A recent survey shows that people with cystic fibrosis (CF) broadly favor targeted therapy using patient-derived organoids — the three-dimensional organ-like structures made from a patient’s own cells.

The finding suggests that this technology might be integrated successfully into healthcare systems.

The study, “Avatar acceptability: views from the Australian Cystic Fibrosis community on the use of personalised organoid technology to guide treatment decisions,” was published in the journal ERJ Open Research.

Targeted therapy for CF patients, in which a patient’s own biology guides treatment choice, has developed alongside more powerful medications, such as CFTR modulators, which regulate the activity of the cystic fibrosis transmembrane conductance regulator protein (CFTR). Mutations in the CFTR gene underly the disorder.

Each CFTR modulator, however, works for specific CFTR mutations. Complicating matters further, even patients with the “correct” mutation to be eligible for treatment with one regulator or another may respond differently to that regulator due to other factors.

Given the high cost of CFTR regulators — estimated at more than $270,000 per patient per year — getting the right therapy to the right patient is critical.

Growing patient-derived organoids, in which to test potential medications first, could make this possible.

However, how patients feel about this technology, such as potential financial and ethical concerns, has not been well-studied. The patient viewpoint matters, as treatments that are more accepted and that better reflect individuals’ needs and priorities stand better chances of traveling from the lab bench to the clinic.

Researchers from across New South Wales, Australia, conducted an online survey among people with CF to gauge their feelings toward organoid technology.

The team received 188 complete responses, 90 from adults with CF or parents of children with CF, and 98 from adults without CF or parents of children without CF.

These participants responded to questions regarding their willingness to use organoids, how they view the advantages and disadvantages of doing so, what out-of-pocket costs they found acceptable, the time they were willing to wait for results, and where they would prefer organoid tissue to originate.

The use of organoids enjoyed broad support, with 86 CF participants (95%) and all 98 non-CF participants finding it acceptable.

Perceived advantages outweighed disadvantages. The most important advantage overall was that “organoids may improve treatment selection, therefore improving the patient’s quality of life and life expectancy,” the researchers wrote.

Analyzing respondent groups separately revealed that the best perceived advantage among parents, regardless of their children’s CF status, was that “organoids might help doctors choose the right drug more quickly which may avoid having to try several other drugs before finding the best one.”

The most rated disadvantage overall was that “the treatment recommended from the organoid testing may be unavailable or too expensive.”

Examined by group, adults with CF rated “patient may be recommended a treatment that is different to the most common treatment used or that is not compatible with their existing treatments” as equally important.

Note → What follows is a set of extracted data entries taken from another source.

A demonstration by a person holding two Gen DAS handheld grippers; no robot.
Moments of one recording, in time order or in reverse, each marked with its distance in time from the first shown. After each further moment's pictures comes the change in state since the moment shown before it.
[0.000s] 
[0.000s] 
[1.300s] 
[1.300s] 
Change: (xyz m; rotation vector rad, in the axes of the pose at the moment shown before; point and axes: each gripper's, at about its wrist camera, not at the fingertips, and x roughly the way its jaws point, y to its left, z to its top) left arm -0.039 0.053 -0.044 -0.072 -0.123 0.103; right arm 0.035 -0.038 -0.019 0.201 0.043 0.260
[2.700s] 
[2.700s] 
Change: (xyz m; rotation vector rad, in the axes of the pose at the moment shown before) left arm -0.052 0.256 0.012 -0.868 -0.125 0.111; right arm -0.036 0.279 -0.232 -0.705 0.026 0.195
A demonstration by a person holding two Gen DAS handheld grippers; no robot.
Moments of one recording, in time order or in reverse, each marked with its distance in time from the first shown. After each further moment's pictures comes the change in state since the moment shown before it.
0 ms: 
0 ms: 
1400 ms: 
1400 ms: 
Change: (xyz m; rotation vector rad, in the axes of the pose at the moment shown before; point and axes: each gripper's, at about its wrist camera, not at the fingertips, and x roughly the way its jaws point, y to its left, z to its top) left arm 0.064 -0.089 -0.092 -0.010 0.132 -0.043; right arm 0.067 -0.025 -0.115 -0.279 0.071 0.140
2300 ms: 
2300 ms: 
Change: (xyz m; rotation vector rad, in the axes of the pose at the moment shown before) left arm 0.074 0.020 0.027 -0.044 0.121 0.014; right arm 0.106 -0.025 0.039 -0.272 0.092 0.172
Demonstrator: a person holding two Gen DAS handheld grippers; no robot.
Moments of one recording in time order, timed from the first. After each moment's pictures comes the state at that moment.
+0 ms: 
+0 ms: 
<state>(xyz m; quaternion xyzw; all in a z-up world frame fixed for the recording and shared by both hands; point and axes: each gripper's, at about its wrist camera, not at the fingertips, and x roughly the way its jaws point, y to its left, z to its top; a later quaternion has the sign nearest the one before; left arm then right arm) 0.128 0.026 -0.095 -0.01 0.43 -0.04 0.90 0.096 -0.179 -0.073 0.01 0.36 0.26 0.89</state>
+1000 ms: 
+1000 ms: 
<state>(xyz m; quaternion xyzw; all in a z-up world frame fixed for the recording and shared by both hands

Parents of non-CF children, in contrast, selected two other equally important disadvantages to them: “The recommendation of a treatment that is different to the most common” and that “it may take some time to get the results.”

Regarding costs, while 51% of CF parents expressed a willingness to pay up to $5,000 for organoid-derived therapies, compared to 31% of CF adults, 30% of non-CF adults, and 36% of non-CF parents, these differences were not considered statistically significant.

CF participants showed greater willingness to wait for up to six months for results from organoids, than did non-CF participants.

Finally, a majority of participants of all groups indicated the invasiveness of a biopsy to obtain the initial tissue would not influence their decision to use organoids. Nonetheless, 173 (93%) indicated a preference for the the nose as a site, being minimally invasive, if given a choice.

Organoids, the investigators pointed out, are “on the cusp” of becoming a clinical tool.

“This study,” they concluded, “demonstrates that using organoid technology to guide treatment decisions is likely to be accepted by the CF community.”